In connection with the commencement of his employment and in addition to his initial stock option grant, the committee granted Mr. Swan 50,000 shares of restricted stock. The committee granted Mr. Swan this special award to enhance the overall compensation package being offered to him.
As discussed above, as a result of its 2006 review of our compensation strategy and programs, the Compensation Committee decided that, while it expects that the company will continue to use stock options as a significant vehicle for long-term compensation for at least the most highly-compensated half of its employees, it would award, in addition to stock options, performance-based restricted stock units to all employees who are at the level of senior vice president and above starting in 2007. The committees decision was based on a number of factors, including its desire to more strongly link equity awards to key financial performance metrics for executive officers, reduce the dependence of rewards on stock price appreciation while preserving the ability to have larger awards for outstanding company performance, recognize the volatility of eBays stock price, and facilitate actual stock ownership. The committee also considered the impact on dilution and the accounting consequences associated with performance-based restricted stock units in light of the adoption of Financial Accounting Standard Boards Statement of Financial Accounting Standards 123(R). For employees awarded performance-based restricted stock units, which are all employees who are at the level of senior vice president and above, the performance-based restricted stock units are expected to constitute approximately 20% of their long-term incentive value in 2007, with the remaining 80% being stock options. The percentage of the long-term incentive value attributable to performance-based restricted stock units is expected to increase over time. For 2007, employees below the level of senior vice president will generally receive a mix of stock options and time-vested restricted stock units.
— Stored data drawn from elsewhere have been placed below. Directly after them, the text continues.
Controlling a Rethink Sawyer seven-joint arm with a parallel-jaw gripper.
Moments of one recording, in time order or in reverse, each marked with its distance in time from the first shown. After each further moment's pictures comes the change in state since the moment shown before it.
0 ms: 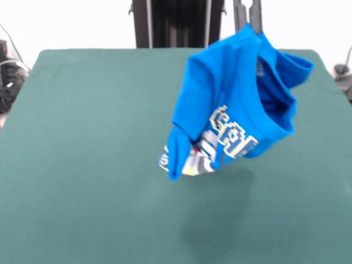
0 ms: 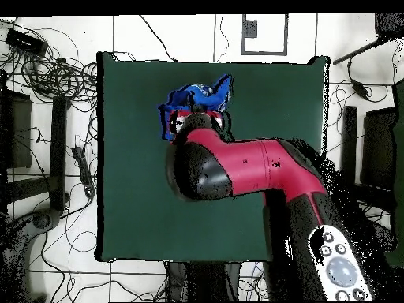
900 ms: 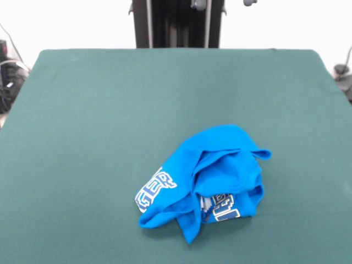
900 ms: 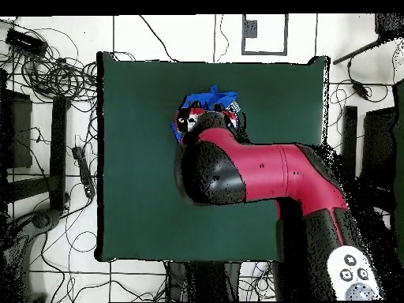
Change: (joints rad) arm -0.017 -0.061 -0.023 0.000 0.052 0.046 0.000
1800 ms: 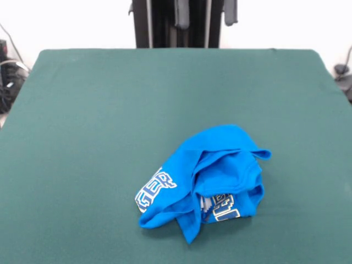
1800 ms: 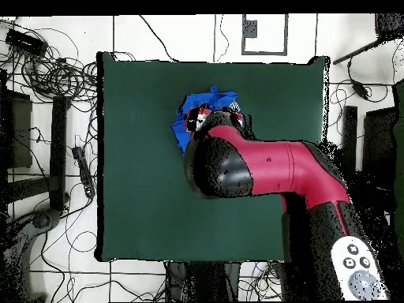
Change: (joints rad) arm 0.013 0.066 -0.050 -0.040 -0.011 0.025 0.000
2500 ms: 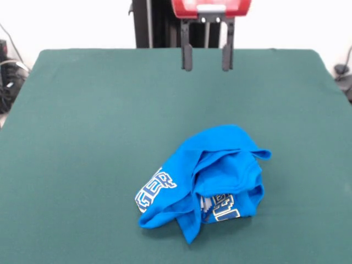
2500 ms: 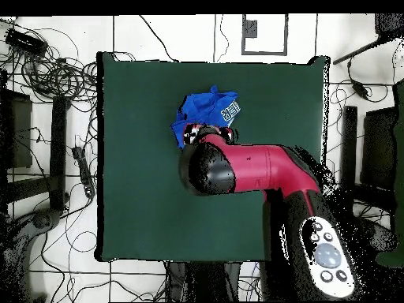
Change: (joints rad) arm 0.116 0.120 -0.135 -0.014 -0.017 -0.001 0.000
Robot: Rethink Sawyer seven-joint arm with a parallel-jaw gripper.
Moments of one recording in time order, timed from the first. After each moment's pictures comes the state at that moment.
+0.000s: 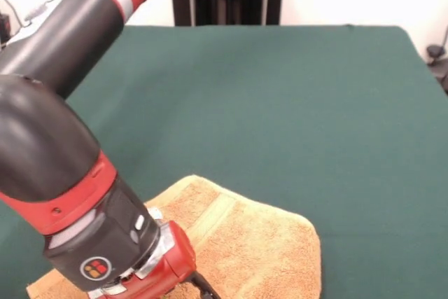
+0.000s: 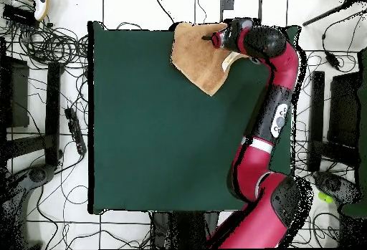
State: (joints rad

For 2007, performance-based restricted stock units were awarded with both a one-year performance period and a two-year performance period. After this transition year, all performance-based restricted stock units will have a two-year performance period, which will provide a longer time horizon than the one-year time horizon of our existing eIP incentive plan. The amount of the awards granted for the 2007 and 2007-2008 performance periods will be determined based on company performance under non-GAAP operating margin and revenue growth measures, which, in turn, will be modified by a return on invested capital performance metric, all set by the committee. Non-GAAP operating margin excludes certain items, primarily stock-based compensation expense and related payroll taxes, amortization of acquired intangible assets, and income taxes related to these items. If the performance criteria are satisfied, the performance-based restricted stock units will vest one-half on the first of March following the end of the performance period and one-half one year later.